Mit Hilfe von Portalpraxen könnten sich Wartezeiten in den Notaufnahmen der Kliniken verringern lassen. Foto: dpa Quelle: Unbekannt

Von Jan-Philipp Schütze

Stuttgart - Die Notaufnahmen der Krankenhäuser in Stuttgart platzen oft aus allen Nähten. Schuld daran sind die vielen Patienten, die mit vergleichsweise harmlosen Beschwerden die Ambulanzen aufsuchen. Abhilfe schaffen könnten sogenannte Portalpraxen, die als erste Anlaufstellen dienen. Die Kliniken streben dazu eine Testphase an.

Rund 27 000 Patienten wurden im vergangenen Jahr in der Notaufnahme des Stuttgarter Marienhospitals behandelt, gut 2000 mehr als im Jahr zuvor. Zu bestimmten Zeiten war die Notaufnahme derart überfüllt, dass es zu übermäßigen Wartezeiten kam. Dabei wären etwa 10 bis 15 Prozent der Patienten mit ihren Wehwehchen in einer Notfallpraxis oder bei einem Hausarzt besser aufgehoben gewesen, wie eine interne Analyse der Klinik ergab. Vor allem tagsüber an Werktagen, wenn die ebenfalls am Marienhospital angesiedelte Notfallpraxis der niedergelassenen Ärzte geschlossen hat, kämen relativ viele Patienten mit leichten Erkrankungen in die Ambulanz, sagt Otto Tschritter, leitender Oberarzt der interdisziplinären Notaufnahme. Ein Phänomen, mit dem auch viele andere Kliniken in der Landeshauptstadt zu kämpfen haben.
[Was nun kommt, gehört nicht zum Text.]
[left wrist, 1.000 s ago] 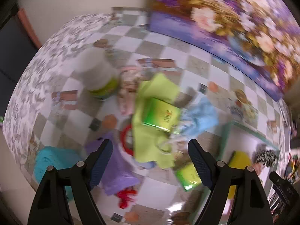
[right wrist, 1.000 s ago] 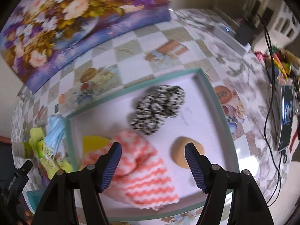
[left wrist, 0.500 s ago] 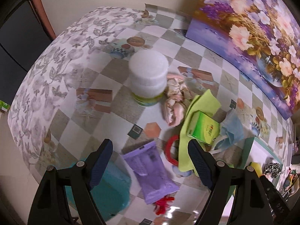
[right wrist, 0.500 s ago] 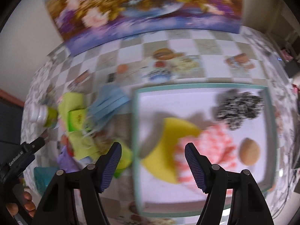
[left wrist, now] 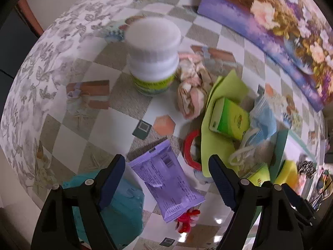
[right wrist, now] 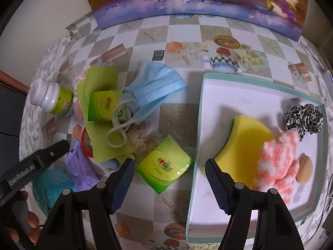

Verbessern ließe sich die Situation möglicherweise mithilfe sogenannter Portalpraxen. In diesen würden die Patienten in akute Fälle für die Notaufnahme, akute Fälle für eine ambulante Behandlung und nicht akute Fälle für Arztpraxen eingeteilt. Die Portalpraxen könnten den Notaufnahmen vorgelagert werden, sodass dort nur echte Notfälle landen. Die landesweit flächendeckende Einrichtung solcher zentralen Erstanlaufstellen hatte jüngst der Verband der Ersatzkassen (vdek) gefordert. Wie sich das Modell der Portalpraxen in der Landeshauptstadt umsetzen ließe, will der Verbund Stuttgarter Notambulanzen herausfinden. Erste Gespräche mit der Kassenärztlichen Vereinigung und den niedergelassenen Ärzten haben bereits stattgefunden, für die nähere Zukunft wird die Durchführung eines Pilotprojekts angestrebt.

„Wichtig ist, dass der Versorgungsauftrag der Portalpraxen und der Versorgungsanspruch der Patienten entsprechend definiert werden“, sagt Oberarzt Tschritter. Eine effektive Entlastung der Notaufnahmen werde eher dann erzielt, wenn die räumliche Distanz zur Notaufnahme gering sei und für Notaufnahmen eine Rechtssicherheit bei Verweis eines Patienten an die Portalpraxis gegeben sei.

Die Frage, wie sich für Patienten und Versorger das Optimum erreichen lässt, hält man auch im Klinikum Stuttgart für besonders wichtig. „Das Wesentliche ist eine konstruktive und vernünftige Zusammenarbeit zwischen ambulanter und stationärer Medizin“, sagt Klinikum-Sprecherin Ulrike Fischer. Die Problematik des großen Andrangs in den Notaufnahmen sei eine gesundheitspolitische und gesundheitsökonomische Angelegenheit, die bundesweit geregelt werden müsse. „Das fängt bei der sachgerechten Vergütung der Behandlung in der Notaufnahme an und hört bei vernünftigen Notfallversorgungsstrukturen im ambulanten Bereich auf“, sagt Fischer.

Frank Weberheinz, Sprecher des Diakonie-Klinikums, betont, das Problem mit den überfüllten Notaufnahmen lasse sich von einem einzelnen Krankenhaus nicht allein lösen. Vielmehr brauche es allgemeinverbindliche Regeln und Lösungen. „Portalpraxen könnten ein Ansatz sein, die Situation in den Notaufnahmen zu entspannen“, so Weberheinz. Das Robert-Bosch-Krankenhaus hat bereits seine Bereitschaft signalisiert, das Modell auszuprobieren. „Wir sind da offen“, sagt der geschäftsführende Ärztliche Direktor Mark Dominik Alscher. Die Ersteinschätzung der Patienten wolle man aber wie bisher selbst übernehmen, bevor diese dann an die Portalpraxis übermittelt werden. „Wir wollen weiterhin eine qualitativ hochwertige Versorgung in der Notaufnahme gewährleisten“, sagt Alscher.